START RECORDS SHOWN

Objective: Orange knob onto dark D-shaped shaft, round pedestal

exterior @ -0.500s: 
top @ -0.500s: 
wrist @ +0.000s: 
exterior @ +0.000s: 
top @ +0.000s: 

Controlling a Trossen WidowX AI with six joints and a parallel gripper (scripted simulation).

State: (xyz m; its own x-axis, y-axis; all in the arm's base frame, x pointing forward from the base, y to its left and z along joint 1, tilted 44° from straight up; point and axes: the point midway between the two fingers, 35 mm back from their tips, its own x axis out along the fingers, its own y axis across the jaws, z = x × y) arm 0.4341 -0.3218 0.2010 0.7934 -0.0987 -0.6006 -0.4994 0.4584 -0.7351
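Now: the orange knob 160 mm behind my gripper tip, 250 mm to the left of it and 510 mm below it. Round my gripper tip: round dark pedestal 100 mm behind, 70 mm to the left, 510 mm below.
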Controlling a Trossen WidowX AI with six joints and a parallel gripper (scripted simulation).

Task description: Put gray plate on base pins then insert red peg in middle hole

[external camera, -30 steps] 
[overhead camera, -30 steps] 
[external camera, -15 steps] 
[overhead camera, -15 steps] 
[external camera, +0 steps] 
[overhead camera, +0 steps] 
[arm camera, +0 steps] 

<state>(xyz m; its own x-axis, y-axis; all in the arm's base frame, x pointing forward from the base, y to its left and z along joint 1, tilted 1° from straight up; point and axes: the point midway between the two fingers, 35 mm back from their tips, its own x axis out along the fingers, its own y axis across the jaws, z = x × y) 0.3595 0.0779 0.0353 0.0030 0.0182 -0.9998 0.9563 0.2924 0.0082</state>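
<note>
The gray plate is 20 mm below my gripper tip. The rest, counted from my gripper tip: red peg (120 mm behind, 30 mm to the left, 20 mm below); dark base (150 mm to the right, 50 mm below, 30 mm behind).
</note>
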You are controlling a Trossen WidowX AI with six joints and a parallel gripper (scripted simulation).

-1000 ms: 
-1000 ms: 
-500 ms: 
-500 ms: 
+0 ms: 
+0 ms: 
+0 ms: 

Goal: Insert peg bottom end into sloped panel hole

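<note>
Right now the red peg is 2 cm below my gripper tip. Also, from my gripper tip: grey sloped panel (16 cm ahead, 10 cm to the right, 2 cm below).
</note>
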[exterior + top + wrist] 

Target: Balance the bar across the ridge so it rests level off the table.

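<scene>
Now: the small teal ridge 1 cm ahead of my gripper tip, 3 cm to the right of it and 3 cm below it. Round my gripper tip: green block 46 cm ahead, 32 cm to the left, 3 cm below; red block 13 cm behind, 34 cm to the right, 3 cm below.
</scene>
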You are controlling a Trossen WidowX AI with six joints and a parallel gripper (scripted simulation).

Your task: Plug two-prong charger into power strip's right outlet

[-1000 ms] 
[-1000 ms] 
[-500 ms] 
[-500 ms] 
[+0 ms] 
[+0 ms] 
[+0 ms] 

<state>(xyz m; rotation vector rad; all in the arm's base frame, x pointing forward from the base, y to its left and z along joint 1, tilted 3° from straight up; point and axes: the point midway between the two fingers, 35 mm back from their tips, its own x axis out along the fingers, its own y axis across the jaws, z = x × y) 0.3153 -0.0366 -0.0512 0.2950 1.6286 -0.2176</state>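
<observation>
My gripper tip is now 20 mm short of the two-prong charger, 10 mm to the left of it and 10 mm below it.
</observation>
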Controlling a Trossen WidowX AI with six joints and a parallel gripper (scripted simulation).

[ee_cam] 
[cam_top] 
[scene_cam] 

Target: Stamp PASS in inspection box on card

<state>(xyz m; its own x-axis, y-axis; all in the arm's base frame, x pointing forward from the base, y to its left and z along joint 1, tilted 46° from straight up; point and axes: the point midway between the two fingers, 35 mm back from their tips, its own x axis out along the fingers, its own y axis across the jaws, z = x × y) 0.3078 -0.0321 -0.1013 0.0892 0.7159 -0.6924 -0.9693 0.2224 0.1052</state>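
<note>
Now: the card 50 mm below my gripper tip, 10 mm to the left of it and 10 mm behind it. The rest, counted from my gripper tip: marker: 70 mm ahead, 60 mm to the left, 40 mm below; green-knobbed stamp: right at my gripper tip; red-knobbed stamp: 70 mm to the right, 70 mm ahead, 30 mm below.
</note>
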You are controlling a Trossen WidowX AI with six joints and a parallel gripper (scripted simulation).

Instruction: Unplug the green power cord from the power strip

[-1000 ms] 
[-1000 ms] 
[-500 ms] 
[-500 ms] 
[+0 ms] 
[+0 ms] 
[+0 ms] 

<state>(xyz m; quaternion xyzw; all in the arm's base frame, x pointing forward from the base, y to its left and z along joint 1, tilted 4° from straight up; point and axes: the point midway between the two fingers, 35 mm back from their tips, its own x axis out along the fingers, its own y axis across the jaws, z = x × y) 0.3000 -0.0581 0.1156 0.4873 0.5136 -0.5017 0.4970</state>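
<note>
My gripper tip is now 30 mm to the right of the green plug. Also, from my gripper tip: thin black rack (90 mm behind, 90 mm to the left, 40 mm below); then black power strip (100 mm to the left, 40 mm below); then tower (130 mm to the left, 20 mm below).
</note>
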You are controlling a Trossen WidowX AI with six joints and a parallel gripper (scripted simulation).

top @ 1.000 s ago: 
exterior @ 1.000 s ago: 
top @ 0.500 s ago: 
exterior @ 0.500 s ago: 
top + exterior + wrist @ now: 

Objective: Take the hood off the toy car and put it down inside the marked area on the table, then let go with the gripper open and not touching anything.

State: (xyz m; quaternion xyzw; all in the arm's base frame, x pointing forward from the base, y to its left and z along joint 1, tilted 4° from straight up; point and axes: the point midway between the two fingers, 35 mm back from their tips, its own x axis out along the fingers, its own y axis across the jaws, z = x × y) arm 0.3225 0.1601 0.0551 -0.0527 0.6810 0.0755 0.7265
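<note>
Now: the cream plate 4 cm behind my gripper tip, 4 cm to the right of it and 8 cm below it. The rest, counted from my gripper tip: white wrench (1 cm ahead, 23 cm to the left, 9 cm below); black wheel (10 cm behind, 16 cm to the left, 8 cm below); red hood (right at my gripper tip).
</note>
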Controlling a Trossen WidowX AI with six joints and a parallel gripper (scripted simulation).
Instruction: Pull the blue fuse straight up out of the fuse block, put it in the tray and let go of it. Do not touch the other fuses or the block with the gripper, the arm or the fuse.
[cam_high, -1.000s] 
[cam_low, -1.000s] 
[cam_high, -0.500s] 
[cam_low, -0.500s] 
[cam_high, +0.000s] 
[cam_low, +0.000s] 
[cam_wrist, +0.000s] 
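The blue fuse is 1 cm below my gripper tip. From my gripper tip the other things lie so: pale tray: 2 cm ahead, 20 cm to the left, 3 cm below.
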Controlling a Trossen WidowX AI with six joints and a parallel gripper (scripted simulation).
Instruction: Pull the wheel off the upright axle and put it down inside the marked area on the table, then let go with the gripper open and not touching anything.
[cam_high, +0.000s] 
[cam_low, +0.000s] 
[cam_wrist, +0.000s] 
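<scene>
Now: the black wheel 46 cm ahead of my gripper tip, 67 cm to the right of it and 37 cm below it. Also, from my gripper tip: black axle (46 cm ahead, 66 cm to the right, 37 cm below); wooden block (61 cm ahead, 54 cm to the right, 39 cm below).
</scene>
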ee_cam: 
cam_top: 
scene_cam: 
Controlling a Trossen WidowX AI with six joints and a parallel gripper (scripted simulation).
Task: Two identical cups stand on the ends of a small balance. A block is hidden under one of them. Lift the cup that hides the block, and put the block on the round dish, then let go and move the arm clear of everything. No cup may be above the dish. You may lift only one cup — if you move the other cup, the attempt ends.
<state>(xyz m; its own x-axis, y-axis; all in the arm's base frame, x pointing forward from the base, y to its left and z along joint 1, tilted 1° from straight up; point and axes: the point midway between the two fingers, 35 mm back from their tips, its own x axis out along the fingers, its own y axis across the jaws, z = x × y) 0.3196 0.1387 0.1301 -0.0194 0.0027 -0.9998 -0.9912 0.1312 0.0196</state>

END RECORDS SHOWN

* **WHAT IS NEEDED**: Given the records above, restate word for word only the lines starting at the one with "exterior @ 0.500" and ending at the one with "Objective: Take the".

* **WRITTEN ANSWER**:
exterior @ 0.500 s ago: 
top + exterior + wrist @ now: 

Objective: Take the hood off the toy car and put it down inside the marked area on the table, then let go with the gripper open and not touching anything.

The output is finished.